Using, say, the issue number as the BRANCH-NAME (though I suggest making it more descriptive), for a one-commit change your workflow is now basically as easy as committing directly to main and pushing that (much more so, if you count pulling/merging the current upstream main first to make your changes off).

git n gh-106215
# Make your changes
git -a -m "Your commit message"
git push

stoneleaf · June 28, 2023, 9:08pm

Wow, thanks!

Any chance you can update the PR alias in the docs? It’s great for getting the PR on my machine, but it doesn’t set up the return path and hurts everytime I have to figure it out.

jeanas · June 28, 2023, 9:19pm

Do you mean this?

I would recommend just using gh pr checkout anyway.

stoneleaf · June 28, 2023, 9:53pm

I don’t use the GitHub CLI nor hub tools.

smontanaro · June 28, 2023, 10:38pm

I actually use git a bunch, but nearly always for personal, one-person projects (sometimes stuff that’s never find its way to a central server). I get branching, committing, pushing, etc, but it’s rare that I need to coordinate with other people, let alone on projects as vast as CPython.

CAM-Gerlach · June 29, 2023, 1:52am

I actually have a git pr alias much like that one that I used to use years ago, but later moved to using hub basically for that one feature plus hub sync, which replaces another alias I had cooked up of the same name, which essentially remains the case today (I haven’t switched to gh, nor do really use it for much else).

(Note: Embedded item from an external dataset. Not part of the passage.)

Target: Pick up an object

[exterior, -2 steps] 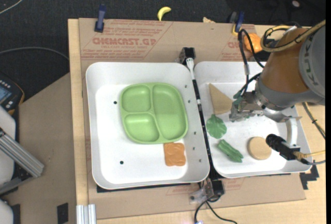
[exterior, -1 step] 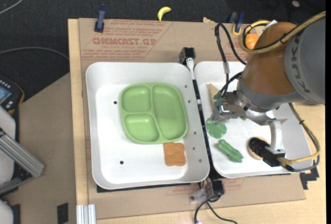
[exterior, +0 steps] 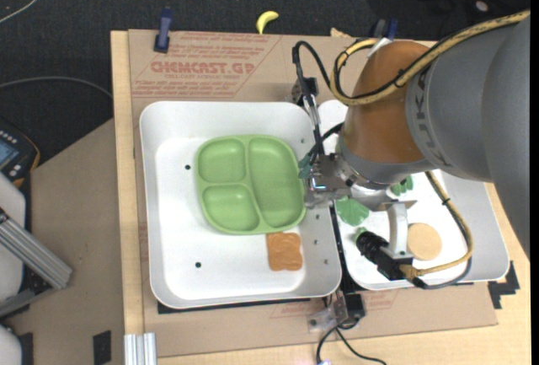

Unfortunately, as far as I’m aware its not possible with a git pr NNN alias, nor is something like it implemented in any of the snippets I’d seen, since what these all do is pull down the appropriate ref from the upstream under refs/pulls/$number. To push back to the source branch, AFAIK you’d need to know the source fork and branch, for which you’d need to do a call to the GitHub API (which is what hub and gh do, presumably).

The best I can cook up with is a command to check out a branch from a GitHub fork given the fork username and source branch name, as specified in the PR header:

git config --global alias.try '!REPONAME=$(basename "$(git rev-parse --show-toplevel)") && git fetch https://github.com/$1/$REPONAME.git $2 && git switch -c $2 FETCH_HEAD && git config branch.$2.remote https://github.com/$1/$REPONAME.git && git config branch.$2.pushRemote git@github.com:$1/$REPONAME.git && git config branch.$2.merge refs/heads/$2 && :'

which is used as follows (assuming the PR was stated to be from CAM-Gerlach:test-branch-4):

git try CAM-Gerlach test-branch-4

You can then both pull and push with the normal git pull and git push, and this will work equally well with branches that are PR branches, or those that are not (though you may not have push access, of course). Above I set things up to pull via HTTPS (so it always works for public repos) and push via SSH, but you could potentially configure it to use HTTPS to push with some tweaking.